7.4 – The Rooftops shall have the right to inform the public that they are endorsed by the Cubs.
7.5 – The Cubs director of marketing shall meet with Rooftops before the start of each Major League Baseball season to discuss opportunities for joint marketing.
7.6 – The Cubs shall include a discussion about the Rooftops on their tour of Wrigley Field and shall include stories positive about the Rooftops in The Vine Line.
7.7 – Each of the Rooftops may display broadcasts of Cubs games to patrons at its facility, including displaying such broadcasts on multiple television sets, without any infringement of any copyright owned by the Cubs or its assignees.
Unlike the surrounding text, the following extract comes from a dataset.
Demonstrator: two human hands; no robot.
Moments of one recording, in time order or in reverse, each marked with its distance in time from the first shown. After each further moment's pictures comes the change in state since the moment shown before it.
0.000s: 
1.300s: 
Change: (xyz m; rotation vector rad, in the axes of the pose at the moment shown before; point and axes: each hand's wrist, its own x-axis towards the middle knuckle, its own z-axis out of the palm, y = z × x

8.1 – Each Rooftop agrees that it will not publicly disparage, abuse, or insult the business of the Cubs or the moral character of the Cubs or any of its employees.
8.2 – The Cubs will not publicly disparage, abuse, or insult the business of any Rooftop or the moral character of any Rooftop or any Rooftop employee.
9.1 – The arbitrators shall be chosen as follows: each of the Cubs and the Rooftop shall nominate three individuals to serve as arbitrator. None of these persons may be an employee of the Cubs or any Rooftop nor have any financial interest in the Cubs or any Rooftop. The affected Rooftop will then choose one of the three individuals nominated by the Rooftop. The two individuals selected as arbitrators will then meet and choose a third arbitrator to complete the panel, which third arbitrator must be an independent, third party with no relationship to or interest in (including without limitation any related or unrelated financial or business relationship) the Cubs or any Rooftop. If the arbitrators cannot agree on a third arbitrator, then each Party’s arbitrator shall nominate one independent, third party who shall have no relationship or interest in (including without limitation any related or unrelated financial or business relationship) the Cubs or any Rooftop and who is not a current or former elected official or employee of the City of Chicago or any organization or entity who has received money form the Cubs or any Rooftop. The third arbitrator shall be chosen by lot from among those two individuals.
9.2 – In the event more than-one Rooftop is involved in a similar dispute related to this Agreement, the Parties may agree, but are not required to, arbitrate such dispute collectively. In such event, the affected Rooftops will agree on arbitrators pursuant to section 9.2 and collectively submit one set of choices to the Cubs.
9.3 – Each Arbitration decision shall be binding on the Parties to that Arbitration and, unless the Cubs and all Rooftops agree in advance of the decision, shall be binding vis-à-vis each other only.
9.4 – The losing party in the Arbitration shall bear the costs and fees of the Arbitration as well as the costs and fees of the prevailing party.
Document from the Chicago City Council
“Specifically, but without limitation, Applicant shall have the right to expand the Wrigley Field bleachers to install (i) a new video board in left field, which may include an LED sign, a neon illuminated sign above it and two light towers to assist in outfield lighting; and (ii) a neon sign in right field, which signage has been approved by the Commission on Chicago Landmarks and, in addition to being part of the bleacher expansion, and along with all other signage contemplated by this Planned Development, is integral to the expansion and renovation of Wrigley Field and the development and redevelopment of the Property as contemplated herein.”